Jan Ellenberg is Scientific Coordinator of Euro-BioImaging, an ESFRI (European Strategy Forum for Research Infrastructures) project coordinated by EMBL.
Euro-BioImaging will act as the European research infrastructure in the field of biomedical imaging. The innovation-driven nature of Euro-BioImaging facilities will strengthen Europe’s leading role in developing and implementing cutting-edge imaging technologies. Through Euro-BioImaging, the provision of high quality services by one legal entity and the establishment of standardised access models to biomedical imaging technologies will foster national and European collaboration among research institutes, exchange of methods and expertise, and greatly accelerated access to emerging innovative imaging methods.
Euro-BioImaging will secure state-of-the-art-technology transfer by training future professionals in R&D and by providing comprehensive, standardized training curricula to users of biomedical imaging infrastructures. Furthermore, Euro-BioImaging will provide top-level imaging services to other research infrastructures in biological and medical sciences, allowing them to deliver world-class research based on data standardization, best practice and coordination of research activities. Given the broad range of imaging technologies coordinated through Euro-BioImaging, the research infrastructure will facilitate the translation of basic results to medical applications, from bench to bedside. New opportunities for commercial exploitations of methods through European optical and medical device manufacturers will also be created. In this context Euro-BioImaging has already created an industry board with all leading vendors and producers of biomedical imaging equipment in Europe.
Jan Ellenberg is Work Package Leader in MitoSys, a large scale integrated project funded by the European Commission under the Seventh Framework Programme.
MitoSys will generate a comprehensive mathematical understanding of mitotic division in human cells, a process of fundamental importance for human health. To achieve this ambitious goal, internationally leading mathematicians, biochemists/biophysicists and biologists working at twelve universities, research institutes, international organizations and companies in eight different European countries collaborate. MitoSys will focus on four biological modules that represent the most important aspects of the mitotic cell division process;(i) spindle assembly,(ii) the spindle assembly checkpoint and kinetochores,(iii) segregation of mitotic chromosomes and (iv) mitotic exit. Computational models of these separate modules will be integrated into a comprehensive model of mitosis that combines these steps of mitosis with regulation by protein kinases and ubiquitin ligases.

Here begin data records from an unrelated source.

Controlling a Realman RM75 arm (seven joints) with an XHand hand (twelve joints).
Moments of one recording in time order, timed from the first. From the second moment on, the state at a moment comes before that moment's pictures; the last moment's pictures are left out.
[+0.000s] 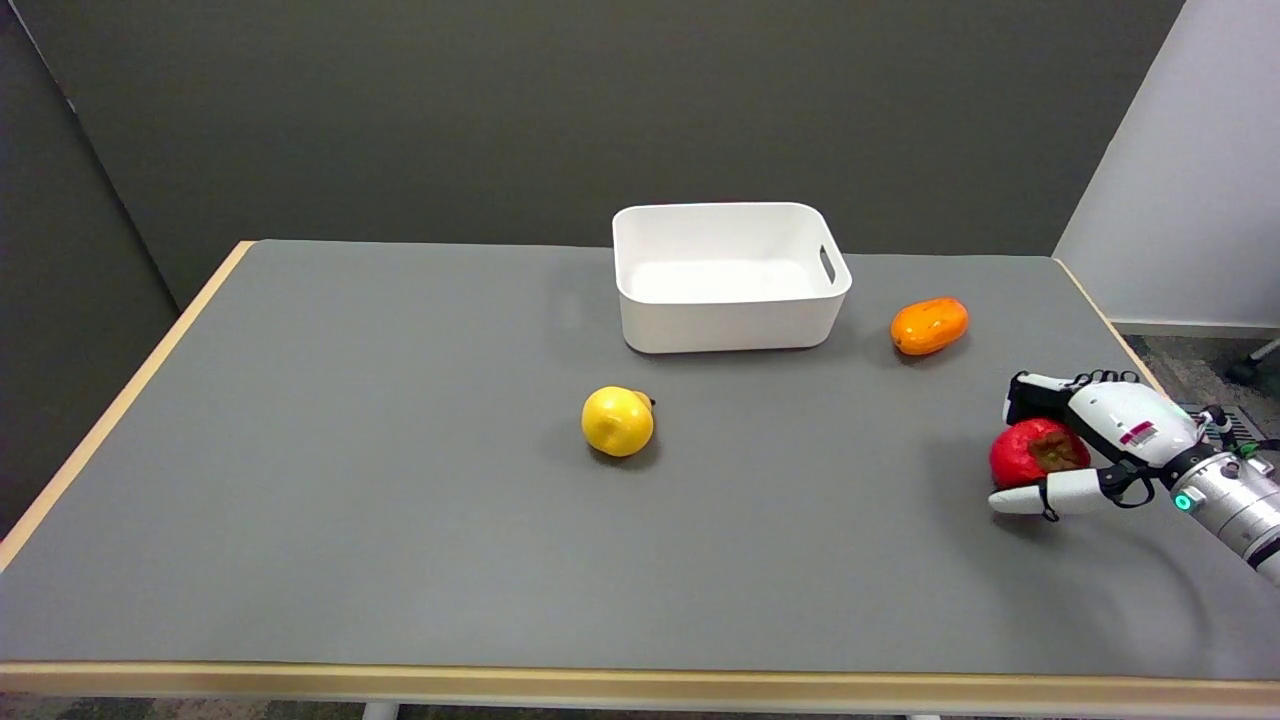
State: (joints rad) arm -0.03 -0.23 0.22 -1.15 -1.58 1.30 0.32
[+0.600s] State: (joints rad) arm -0.03 -0.23 0.31 -1.15 -1.61 1.35 0.33
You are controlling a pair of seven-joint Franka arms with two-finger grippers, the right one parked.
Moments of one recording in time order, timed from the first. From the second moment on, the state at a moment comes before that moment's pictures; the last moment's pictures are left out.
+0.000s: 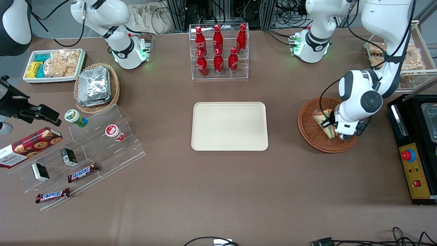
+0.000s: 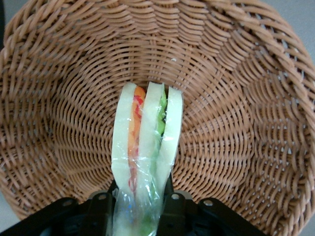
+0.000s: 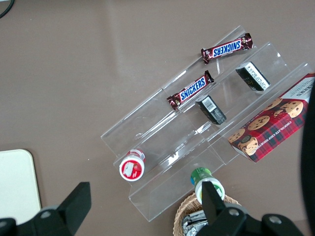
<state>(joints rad) -0.09 0.20 0.05 -2.36 0.02 2.35 -0.59</state>
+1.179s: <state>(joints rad) -0.13 -0.22 0.00 -1.82 -0.01 1.41 -0.46</state>
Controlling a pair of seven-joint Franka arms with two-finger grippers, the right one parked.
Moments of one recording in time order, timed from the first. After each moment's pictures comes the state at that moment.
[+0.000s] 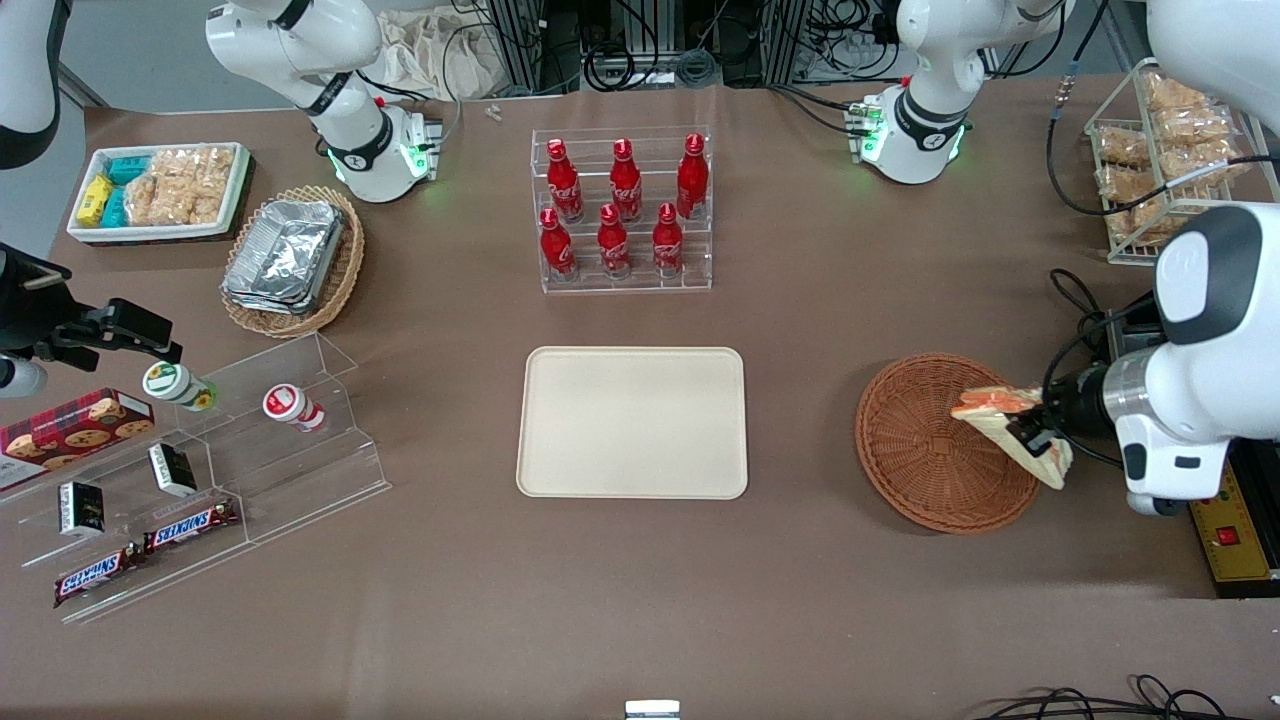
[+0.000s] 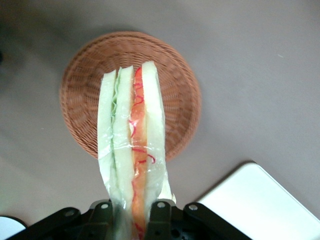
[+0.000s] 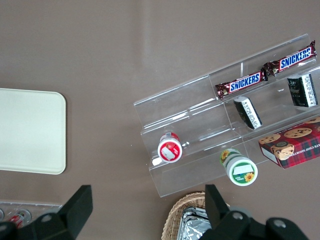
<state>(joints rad) 0.12 0.44 -0.30 -1.30 -0.02 1.59 -0.83</state>
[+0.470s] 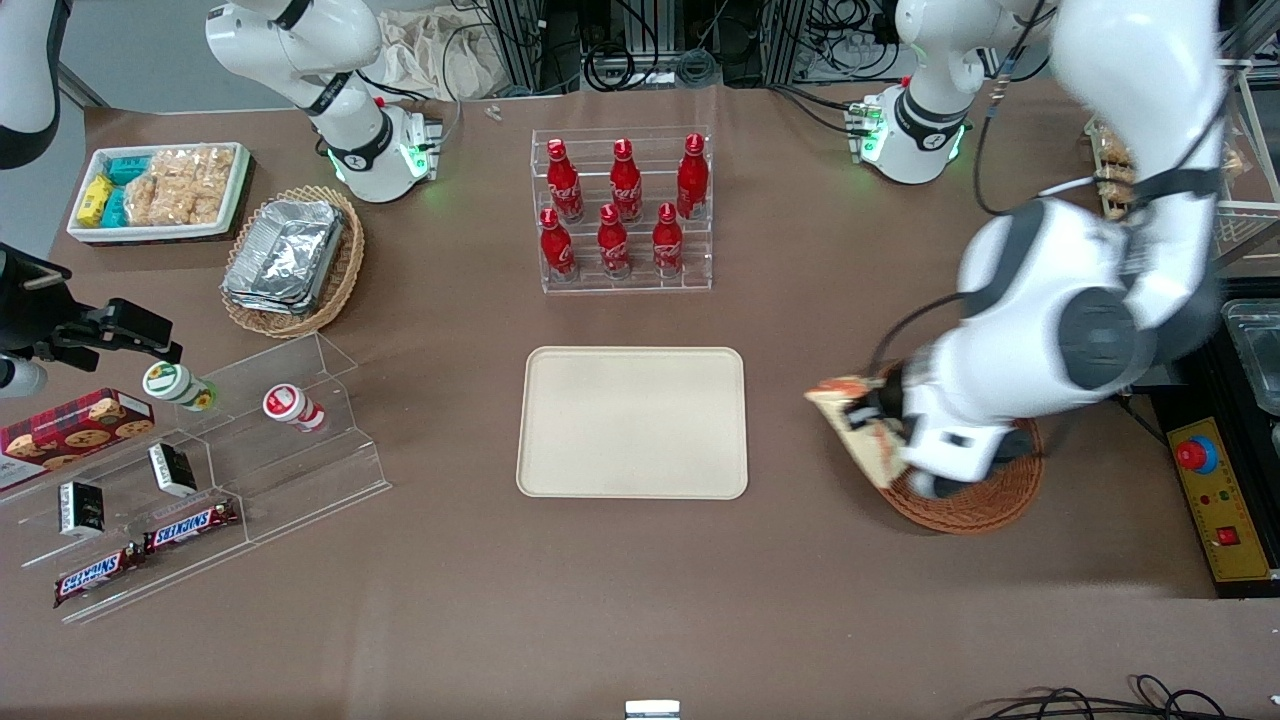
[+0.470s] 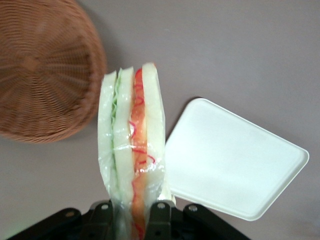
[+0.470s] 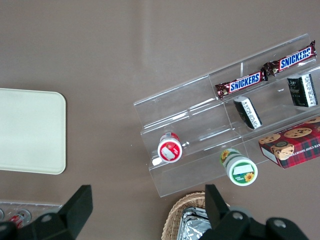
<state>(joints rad) -0.04 0.52 -0.44 -1.36 0.01 1.78 -0.84</state>
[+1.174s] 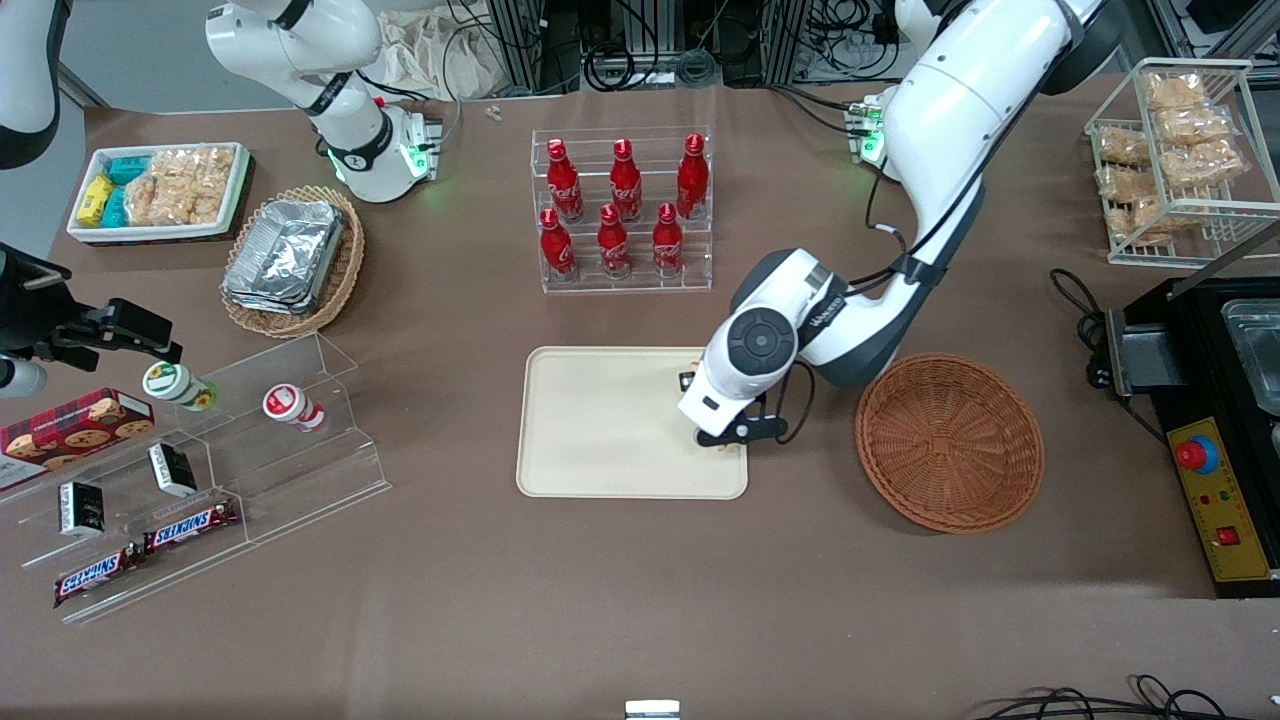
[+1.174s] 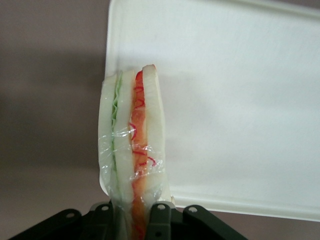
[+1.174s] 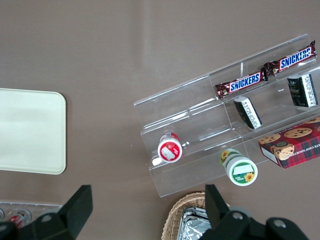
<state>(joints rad) -0.27 0.67 -0.45 -1.59 0.12 2.06 -0.84</state>
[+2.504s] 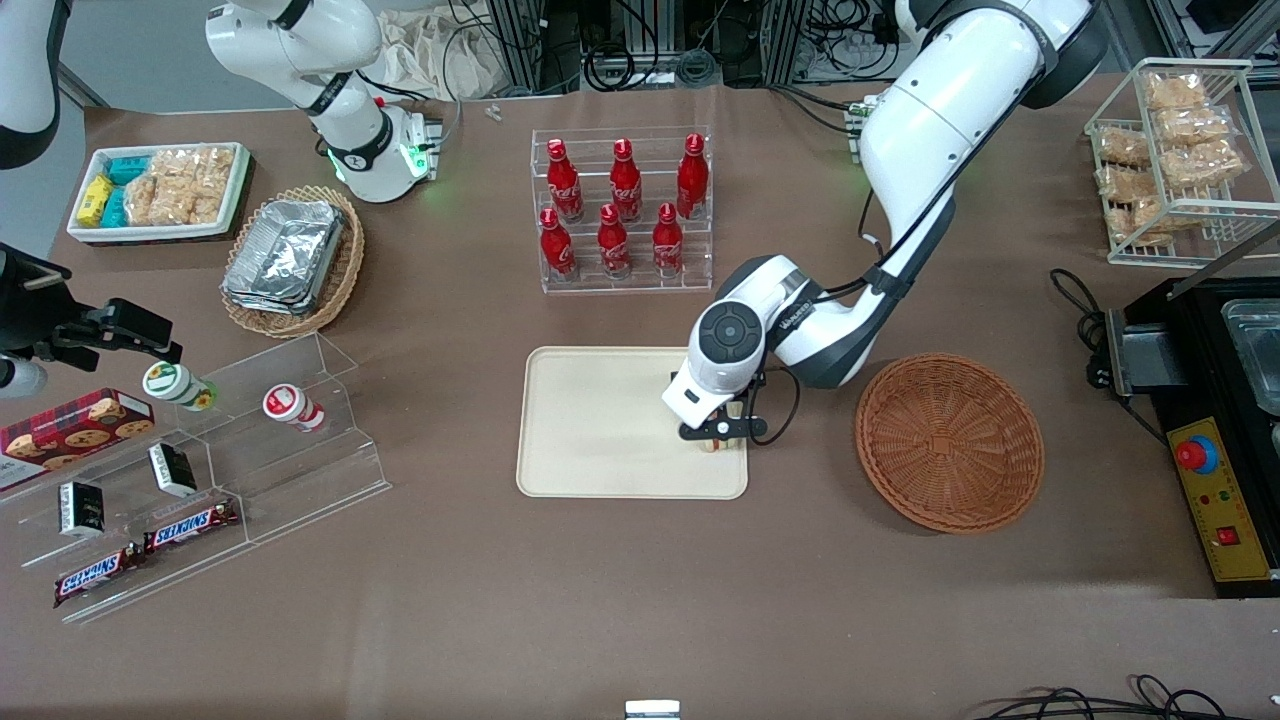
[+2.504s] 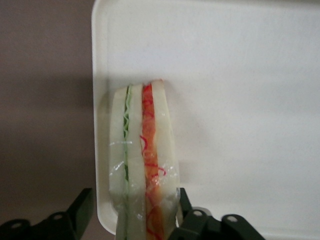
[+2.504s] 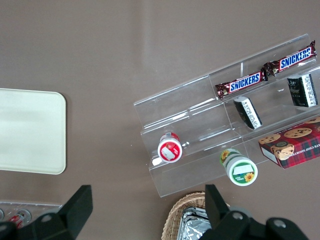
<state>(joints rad) -0.29 0.71 -0.44 -1.60 0.25 2.16 -0.86</state>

To be able to achieve these tasks, the modellers will be supported by biologists and physicists who will use microscopic imaging, biochemistry, biophysics, single-molecule techniques and proteomics to generate kinetic and other quantitative data suitable for model building. To evaluate the relevance of the mathematical models for human health and disease, other biologists will subject selected key predictions from these models to rigorous in-vivo tests by using conditional "knock-out" mice. MitoSys will compile and disseminate its own data and models, but also datasets from public sources, in a web-database, which will serve as a systems biology resource for the scientific community. To train other scientists in systems biology, MitoSys will organize a practical workshop on mathematical modelling. Finally, MitoSys will inform the general public about systems biology of mitosis and its relevance to health and disease by organizing an exhibition, which will be displayed in several European cities. The Ellenberg Group is responsible for development of a quantitative imaging platform and its use in data generation and model validation in MitoSys.
Jan Ellenberg is Work Package Leader in SystemsMicroscopy, a network of excellence funded by the European Commission under the Seventh Framework Programme.
Biological processes occur in space and time, but current experimental methods for systems biology are limited in their ability to resolve this spatiotemporal complexity of life. In addition, traditional “omics” methods often suffer from limited sensitivity and need to average over populations of cells at the expense of cell to cell variation. Next-generation systems biology therefore requires methods that can capture data and build models in four dimensions, three-dimensional space and time, and needs to address dynamic events in single living cells. In fact, recent advances in automated fluorescence microscopy, cell microarray platforms, highly specific probes, quantitative image analysis and data mining provide a powerful emerging technology platform to enable systems biology of the living cell. These imaging technologies, here referred to as “Systems microscopy”, will be a cornerstone for next-generation systems biology to elucidate and understand complex and dynamic molecular, sub-cellular and cellular networks. As a paradigm to enable systems biology at the cellular scale of biological organization, the SystemsMicroscopy NoE will have as its core biological theme two basic but complex cellular processes that are highly relevant to human cancer: cell division and cell migration.
Methods, strategies and tools established here will be applicable to many disease-associated processes and will be instrumental for obtaining a systems level understanding of the molecular mechanisms underlying human diseases as manifested at the living cell level. Through close multidisciplinary collaborations in our programme of joint activities this NoE will develop a powerful enabling platform for next-generation systems biology and will apply these tools to understand cellular systems underlying human cancer. This provides a unique opportunity for Europe to acquire a global lead in systems microscopy.